(What this task involves)
Which of the lines in the data below contain the string "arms"? Copy each of them.

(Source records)
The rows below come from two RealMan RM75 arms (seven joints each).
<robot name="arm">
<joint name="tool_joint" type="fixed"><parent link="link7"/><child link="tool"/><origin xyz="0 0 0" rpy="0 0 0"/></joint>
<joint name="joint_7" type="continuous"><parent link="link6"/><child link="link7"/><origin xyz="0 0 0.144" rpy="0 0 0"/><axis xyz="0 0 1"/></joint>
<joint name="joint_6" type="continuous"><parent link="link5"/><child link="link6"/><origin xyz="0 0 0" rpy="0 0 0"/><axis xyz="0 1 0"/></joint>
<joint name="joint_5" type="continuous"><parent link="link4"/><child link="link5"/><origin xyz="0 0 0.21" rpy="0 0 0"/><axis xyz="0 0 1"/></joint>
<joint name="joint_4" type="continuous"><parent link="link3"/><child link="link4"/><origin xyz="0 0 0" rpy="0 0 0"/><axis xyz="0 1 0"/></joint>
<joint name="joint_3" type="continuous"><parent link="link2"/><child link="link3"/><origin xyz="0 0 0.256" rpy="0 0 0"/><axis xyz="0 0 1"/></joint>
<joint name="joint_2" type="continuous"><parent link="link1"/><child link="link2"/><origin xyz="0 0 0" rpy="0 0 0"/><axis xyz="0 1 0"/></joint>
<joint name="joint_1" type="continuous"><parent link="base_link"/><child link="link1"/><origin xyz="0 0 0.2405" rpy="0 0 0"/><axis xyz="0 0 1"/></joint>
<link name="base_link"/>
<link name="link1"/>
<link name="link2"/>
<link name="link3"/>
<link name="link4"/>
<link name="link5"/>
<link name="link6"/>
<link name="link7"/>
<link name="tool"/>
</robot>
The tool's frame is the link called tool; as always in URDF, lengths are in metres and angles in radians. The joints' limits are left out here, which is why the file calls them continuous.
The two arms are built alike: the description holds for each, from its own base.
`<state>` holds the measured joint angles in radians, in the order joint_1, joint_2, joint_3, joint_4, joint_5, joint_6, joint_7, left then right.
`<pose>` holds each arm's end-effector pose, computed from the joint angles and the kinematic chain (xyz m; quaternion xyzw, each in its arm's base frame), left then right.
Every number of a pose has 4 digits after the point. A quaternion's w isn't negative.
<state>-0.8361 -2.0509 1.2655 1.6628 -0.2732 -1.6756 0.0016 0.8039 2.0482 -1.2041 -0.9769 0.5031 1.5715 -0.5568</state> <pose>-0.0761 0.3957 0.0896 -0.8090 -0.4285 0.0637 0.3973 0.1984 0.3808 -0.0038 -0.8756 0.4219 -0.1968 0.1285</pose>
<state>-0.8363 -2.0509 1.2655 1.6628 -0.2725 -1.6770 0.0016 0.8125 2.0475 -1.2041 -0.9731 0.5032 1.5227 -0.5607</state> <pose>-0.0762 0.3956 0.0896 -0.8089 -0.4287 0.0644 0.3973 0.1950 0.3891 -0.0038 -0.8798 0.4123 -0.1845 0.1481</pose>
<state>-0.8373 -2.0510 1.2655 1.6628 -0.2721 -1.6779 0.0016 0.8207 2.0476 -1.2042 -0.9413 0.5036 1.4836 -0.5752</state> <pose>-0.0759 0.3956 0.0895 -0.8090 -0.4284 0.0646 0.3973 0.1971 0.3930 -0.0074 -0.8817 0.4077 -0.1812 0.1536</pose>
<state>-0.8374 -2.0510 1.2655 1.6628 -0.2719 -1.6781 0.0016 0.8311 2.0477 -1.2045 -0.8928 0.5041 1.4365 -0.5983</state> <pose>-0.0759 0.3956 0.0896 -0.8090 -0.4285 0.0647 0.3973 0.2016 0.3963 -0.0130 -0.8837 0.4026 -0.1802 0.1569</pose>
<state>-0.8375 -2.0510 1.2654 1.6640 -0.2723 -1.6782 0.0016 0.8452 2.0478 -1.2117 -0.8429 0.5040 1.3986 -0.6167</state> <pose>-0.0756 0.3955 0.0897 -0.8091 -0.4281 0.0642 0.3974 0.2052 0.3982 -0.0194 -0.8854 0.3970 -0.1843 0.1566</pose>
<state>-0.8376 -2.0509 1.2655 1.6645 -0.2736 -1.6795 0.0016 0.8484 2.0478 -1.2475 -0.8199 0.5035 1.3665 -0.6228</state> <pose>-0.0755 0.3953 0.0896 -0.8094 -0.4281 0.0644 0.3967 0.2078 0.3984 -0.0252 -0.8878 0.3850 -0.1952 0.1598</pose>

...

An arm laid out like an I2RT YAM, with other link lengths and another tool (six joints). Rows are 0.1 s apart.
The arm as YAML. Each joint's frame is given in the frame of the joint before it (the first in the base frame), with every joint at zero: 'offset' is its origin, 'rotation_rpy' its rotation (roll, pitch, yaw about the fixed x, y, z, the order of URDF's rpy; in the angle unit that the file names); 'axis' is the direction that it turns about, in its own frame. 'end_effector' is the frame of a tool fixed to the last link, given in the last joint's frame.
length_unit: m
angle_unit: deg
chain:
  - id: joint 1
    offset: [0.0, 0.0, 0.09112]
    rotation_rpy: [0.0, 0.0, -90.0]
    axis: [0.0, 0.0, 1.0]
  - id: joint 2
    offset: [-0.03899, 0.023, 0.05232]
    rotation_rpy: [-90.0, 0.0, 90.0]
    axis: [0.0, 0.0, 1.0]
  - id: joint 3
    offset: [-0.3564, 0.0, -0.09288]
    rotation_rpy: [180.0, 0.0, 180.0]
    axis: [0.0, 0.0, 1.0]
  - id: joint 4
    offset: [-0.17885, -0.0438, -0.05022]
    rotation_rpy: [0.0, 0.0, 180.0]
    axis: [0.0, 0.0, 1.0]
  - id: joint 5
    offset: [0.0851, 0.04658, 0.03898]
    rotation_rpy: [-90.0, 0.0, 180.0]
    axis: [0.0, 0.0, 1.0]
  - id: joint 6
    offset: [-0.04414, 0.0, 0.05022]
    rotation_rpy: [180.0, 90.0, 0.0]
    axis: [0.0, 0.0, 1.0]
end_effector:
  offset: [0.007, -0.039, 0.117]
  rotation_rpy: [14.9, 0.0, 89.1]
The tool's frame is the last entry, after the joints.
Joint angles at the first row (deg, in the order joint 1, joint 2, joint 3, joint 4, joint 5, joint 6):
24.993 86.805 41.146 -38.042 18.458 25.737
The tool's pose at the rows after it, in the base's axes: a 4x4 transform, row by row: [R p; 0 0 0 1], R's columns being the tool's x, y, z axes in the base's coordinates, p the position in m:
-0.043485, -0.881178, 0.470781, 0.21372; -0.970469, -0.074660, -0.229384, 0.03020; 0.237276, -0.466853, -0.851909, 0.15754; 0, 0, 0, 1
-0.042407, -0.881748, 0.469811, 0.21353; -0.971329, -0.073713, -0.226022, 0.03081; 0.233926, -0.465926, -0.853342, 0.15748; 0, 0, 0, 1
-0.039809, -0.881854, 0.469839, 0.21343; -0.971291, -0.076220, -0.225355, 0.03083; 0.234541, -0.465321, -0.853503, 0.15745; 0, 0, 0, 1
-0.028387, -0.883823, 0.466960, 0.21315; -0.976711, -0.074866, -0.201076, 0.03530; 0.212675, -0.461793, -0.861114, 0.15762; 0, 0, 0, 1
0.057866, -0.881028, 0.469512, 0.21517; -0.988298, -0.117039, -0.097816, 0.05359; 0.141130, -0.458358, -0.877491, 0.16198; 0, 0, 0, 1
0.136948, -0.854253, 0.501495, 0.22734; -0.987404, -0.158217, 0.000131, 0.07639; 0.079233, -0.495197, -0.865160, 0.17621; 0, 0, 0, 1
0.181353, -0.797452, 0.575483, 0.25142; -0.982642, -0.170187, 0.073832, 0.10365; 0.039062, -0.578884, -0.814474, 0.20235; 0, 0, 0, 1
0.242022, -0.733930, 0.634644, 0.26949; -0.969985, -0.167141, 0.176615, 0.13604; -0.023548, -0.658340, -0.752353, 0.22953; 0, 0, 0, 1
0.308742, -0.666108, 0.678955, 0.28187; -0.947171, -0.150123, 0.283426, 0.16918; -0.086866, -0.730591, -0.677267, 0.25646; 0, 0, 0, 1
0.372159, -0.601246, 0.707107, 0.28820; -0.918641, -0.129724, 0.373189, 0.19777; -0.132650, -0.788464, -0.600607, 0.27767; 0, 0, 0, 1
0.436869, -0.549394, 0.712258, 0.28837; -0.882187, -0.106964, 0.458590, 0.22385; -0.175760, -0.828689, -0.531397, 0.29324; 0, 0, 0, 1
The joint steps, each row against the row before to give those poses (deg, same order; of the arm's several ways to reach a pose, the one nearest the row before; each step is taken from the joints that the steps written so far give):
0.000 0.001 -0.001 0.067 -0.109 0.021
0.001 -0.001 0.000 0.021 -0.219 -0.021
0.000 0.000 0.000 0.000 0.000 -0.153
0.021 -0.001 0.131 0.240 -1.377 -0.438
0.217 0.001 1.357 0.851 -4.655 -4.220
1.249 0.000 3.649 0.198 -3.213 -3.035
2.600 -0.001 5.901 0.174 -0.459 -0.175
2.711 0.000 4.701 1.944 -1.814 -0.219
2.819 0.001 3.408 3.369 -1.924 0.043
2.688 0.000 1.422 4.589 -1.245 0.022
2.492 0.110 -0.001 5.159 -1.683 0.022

(Result of the exercise)
The rows below come from two RealMan RM75 arms (seven joints each).
The two arms are built alike: the description holds for each, from its own base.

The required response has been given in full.